The listener acts as an observer in the Spark runtime, receiving notifications at each stage of the Spark application lifecycle. When events are received, the listener delegates to two internal components: an OpenLineageSparkListener (which converts Spark execution plans into standardized OpenLineage events) and a DatahubEventEmitter (which converts those events into DataHub metadata and emits them to the configured transport).
This principle ensures that metadata capture is event-driven rather than poll-based, capturing lineage information at the exact moments when Spark jobs begin and complete execution.
Usage
Spark Event Interception is activated by registering the listener class via the spark.extraListeners configuration property:
spark.extraListeners=datahub.spark.DatahubSparkListener
Once registered, the listener automatically receives callbacks for:
- Application start: Captures the application name, ID, attempt ID, Spark user, and start time. Initializes the OpenLineage context factory and the DataHub event emitter.
- Application end: Triggers the final coalesced emission of all accumulated lineage metadata (when coalescing is enabled). For non-streaming jobs, this is the primary emission point.
- Job start: Delegates to the OpenLineage listener to begin tracking the Spark execution plan for the job. Ensures the context factory is initialized.

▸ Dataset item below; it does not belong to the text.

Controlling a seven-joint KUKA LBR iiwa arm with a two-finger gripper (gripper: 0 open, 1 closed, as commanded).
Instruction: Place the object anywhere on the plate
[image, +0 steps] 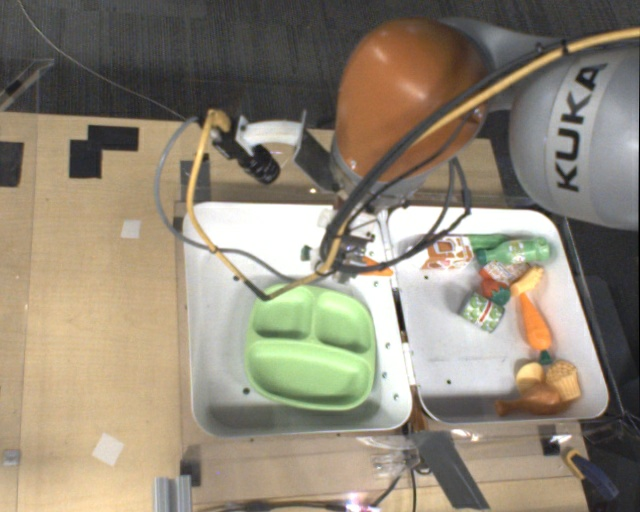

- Job end: Delegates to the OpenLineage listener to finalize the job's lineage information.
- Task end: Captures task-level execution details.
- Other events: Handles SQL execution events and streaming micro-batch events through the OpenLineage delegation layer.
Theoretical Basis
The Spark Event Interception principle is rooted in the Observer pattern from object-oriented design, applied to the domain of distributed processing engines. The key theoretical foundations are:
Observer pattern: The SparkListener interface defines a contract between the Spark runtime (the subject) and external observers. Observers register themselves and receive notifications about state changes without the subject needing to know the observer's specific implementation. This decouples the Spark runtime from metadata collection logic.
Event-driven metadata collection: Rather than periodically scanning for metadata or parsing logs after execution completes, the listener captures metadata at the exact moment events occur. This provides several theoretical advantages:
- Temporal accuracy: Metadata timestamps correspond to actual execution times, not discovery times.
- Completeness: Every job lifecycle transition generates an event, so no executions are missed.
- Causality preservation: The order of events is preserved, enabling accurate reconstruction of execution sequences.
Delegation pattern: The DatahubSparkListener does not directly implement lineage extraction logic. Instead, it delegates to the OpenLineage library for plan analysis and to the DataHub emitter for metadata delivery. This separation of concerns means the listener itself remains a thin coordination layer, while complex logic resides in specialized components.
Lazy initialization: The listener defers context factory initialization until the first event is received, rather than initializing during construction. This pattern accounts for the fact that the full Spark environment (including SparkEnv and SparkContext) may not be available at listener construction time.